Per i Trentini ed i loro discendenti (ma anche per i discendenti
degli emigrati dagli altri territori che attualmente fanno parte
dello Stato italiano ma in passato sono appartenuti all'Impero
austro-ungarico: le province di Bolzano, Gorizia e Trieste,
parte della provincia di Udine ed alcuni comuni delle province
di Belluno e Vicenza) la situazione è anche più complicata,
perché occorre distinguere fra coloro che emigrarono prima del
16 luglio 1920 e coloro che emigrarono dopo questa data, che
segna l'entrata in vigore del Trattato di pace concluso, dopo la
prima guerra mondiale, fra l'Italia e l'Austria a Saint Germain
(Francia).
Qui diamo quindi alcune informazioni di carattere generale,
quelle cioè che riteniamo di più immediato interesse per gli
Italiani all'estero ed in particolare per i Trentini.

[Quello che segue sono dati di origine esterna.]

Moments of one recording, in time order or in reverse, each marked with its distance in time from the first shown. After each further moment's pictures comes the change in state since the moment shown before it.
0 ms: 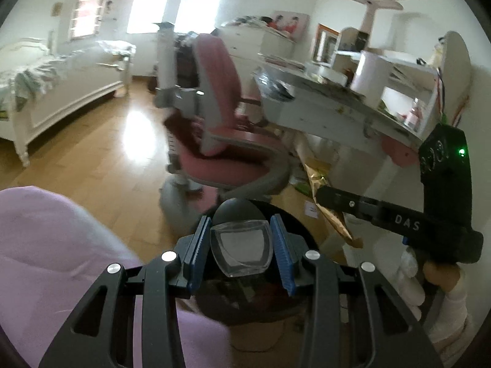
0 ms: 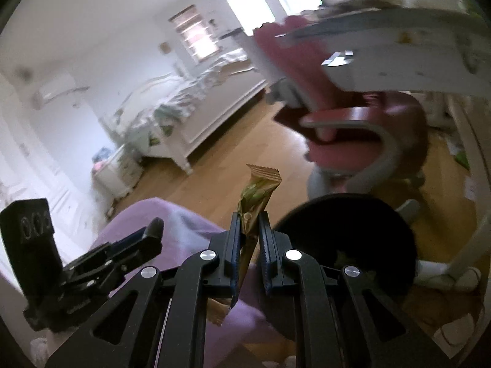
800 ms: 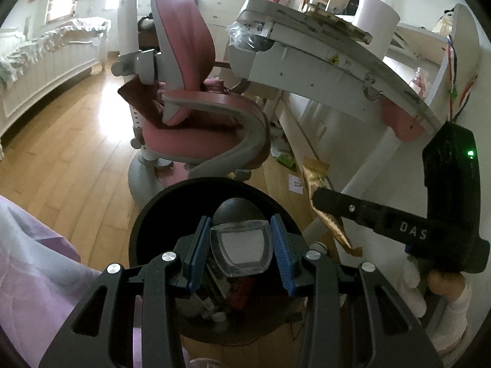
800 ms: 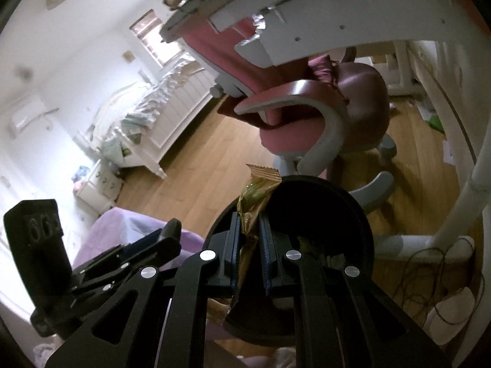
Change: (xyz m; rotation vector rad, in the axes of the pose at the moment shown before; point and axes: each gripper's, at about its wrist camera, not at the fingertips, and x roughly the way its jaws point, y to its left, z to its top) left arm 0.088 -0.036 -0.006 0.014 0.130 -0.055; right arm 0.014 -0.070 -0.014 0.144 0.039 -0.085
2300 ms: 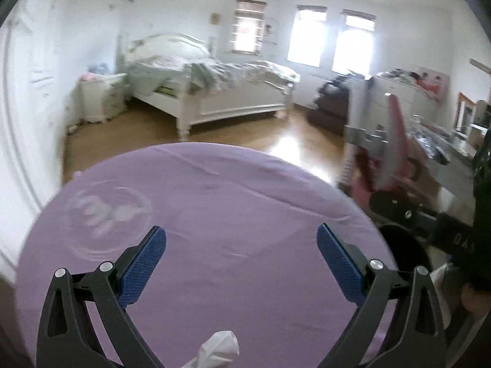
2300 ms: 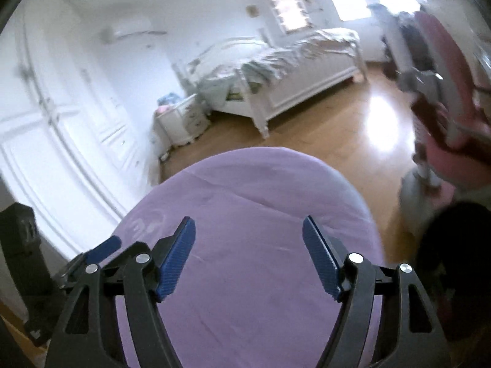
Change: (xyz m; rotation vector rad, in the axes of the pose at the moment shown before) left arm -0.290 0.161 -0.150 -0.409 -0.322 0.735; right arm 0.061 0.314 -0.110 -0.472 0.100 0.352
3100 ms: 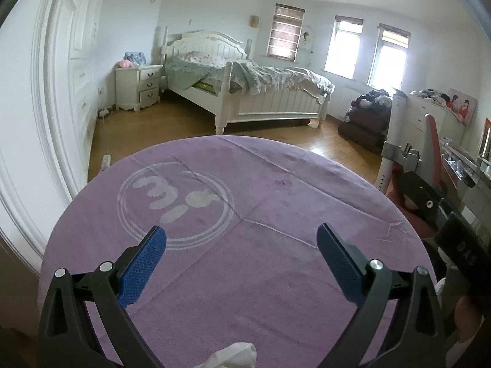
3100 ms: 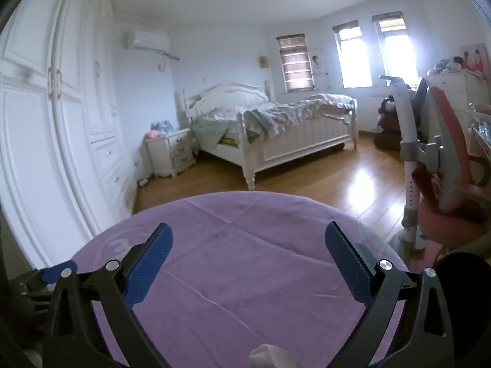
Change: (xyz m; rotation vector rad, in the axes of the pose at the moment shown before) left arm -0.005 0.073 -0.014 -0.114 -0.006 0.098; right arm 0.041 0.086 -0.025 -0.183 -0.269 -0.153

Queste informazioni in nessun modo esauriscono la casistica
che una materia complessa, quale è appunto quella relativa alla
cittadinanza, può presentare. Solo il competente Consolato
italiano oppure il Comune di residenza in Italia possono fornire
un'informazione certa sul singolo caso.
Questa nota
informativa sulla cittadinanza integra e sostituisce quella
pubblicata nel n. 24, giugno 2002, della rivista TRENTINO
EMIGRAZIONE.
Chiunque potrà
utilizzarla, anche per la pubblicazione su altri organi di
informazione. In tale caso, si chiede che venga citata la fonte.